### TASK DIRECTIONS
Every line of the listing should be retyped exactly, but none of the pictures should be.

### RECORDED INFORMATION
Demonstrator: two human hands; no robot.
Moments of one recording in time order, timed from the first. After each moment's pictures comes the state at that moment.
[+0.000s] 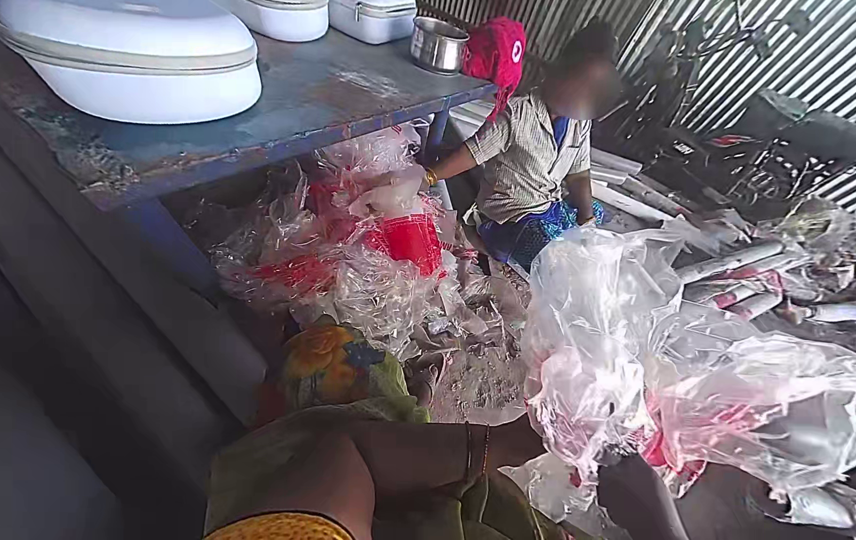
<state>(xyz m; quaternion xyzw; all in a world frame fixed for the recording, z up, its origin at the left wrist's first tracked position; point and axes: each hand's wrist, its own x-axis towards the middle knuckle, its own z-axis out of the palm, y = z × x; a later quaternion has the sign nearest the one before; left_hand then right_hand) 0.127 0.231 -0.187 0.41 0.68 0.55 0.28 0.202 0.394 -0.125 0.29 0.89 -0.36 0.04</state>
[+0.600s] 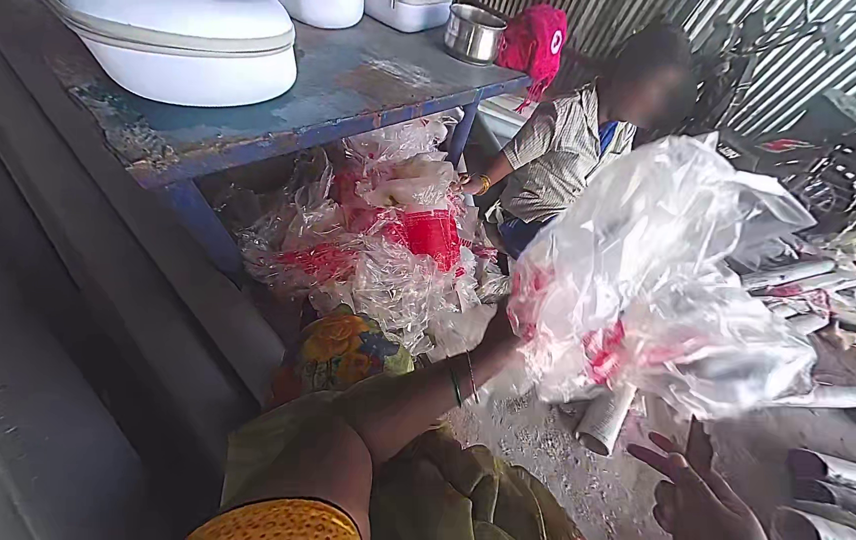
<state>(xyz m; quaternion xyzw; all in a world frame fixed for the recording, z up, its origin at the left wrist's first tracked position) 0.056 0.207 -0.141 0.09 0.63 0.77 0.08 0.207 0.432 -0.119 0.25 0.75 -0.62 -0.06</state>
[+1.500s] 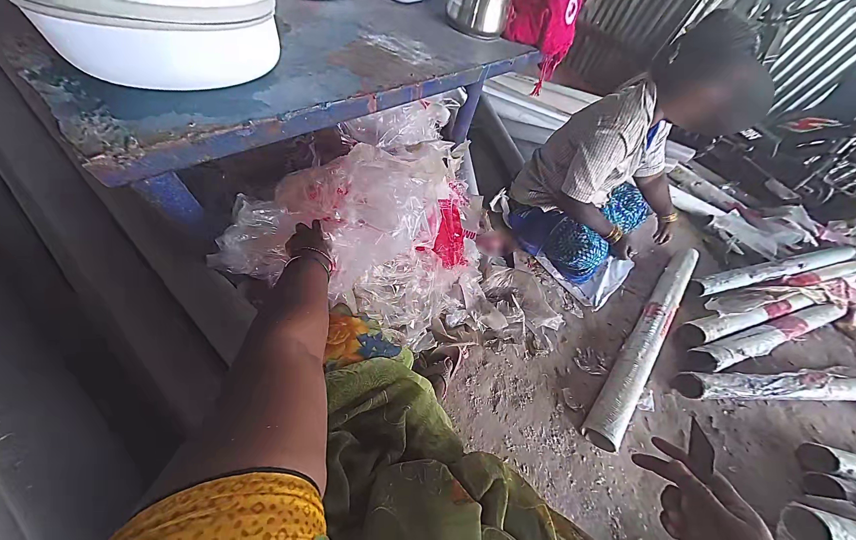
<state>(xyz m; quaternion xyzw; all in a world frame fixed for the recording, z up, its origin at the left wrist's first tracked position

### OUTPUT
Demonstrator: two human hands; no robot.
Moments of one recording in time order, timed from the first. After each moment's pictures comes the state at that moment.
[+0.000s] 
<state>(xyz m; quaternion xyzw; all in a world frame fixed for the recording, z up, its origin at the left wrist's first tracked position; point and axes: each hand's wrist, its own x-axis towards the middle knuckle, its own z-axis out of the palm, y = z × x; a later quaternion has the sign nearest the one before; left_hand then right_hand) 0.127 0.231 -0.187 0.41 0.68 0.55 0.28 0.202 0.394 -0.125 0.29 0.89 -0.36 0.04</state>
[+0.600s] 
<state>(xyz m; quaternion xyzw; all in a world frame fixed for the recording, z up, its origin at the left wrist's first tracked position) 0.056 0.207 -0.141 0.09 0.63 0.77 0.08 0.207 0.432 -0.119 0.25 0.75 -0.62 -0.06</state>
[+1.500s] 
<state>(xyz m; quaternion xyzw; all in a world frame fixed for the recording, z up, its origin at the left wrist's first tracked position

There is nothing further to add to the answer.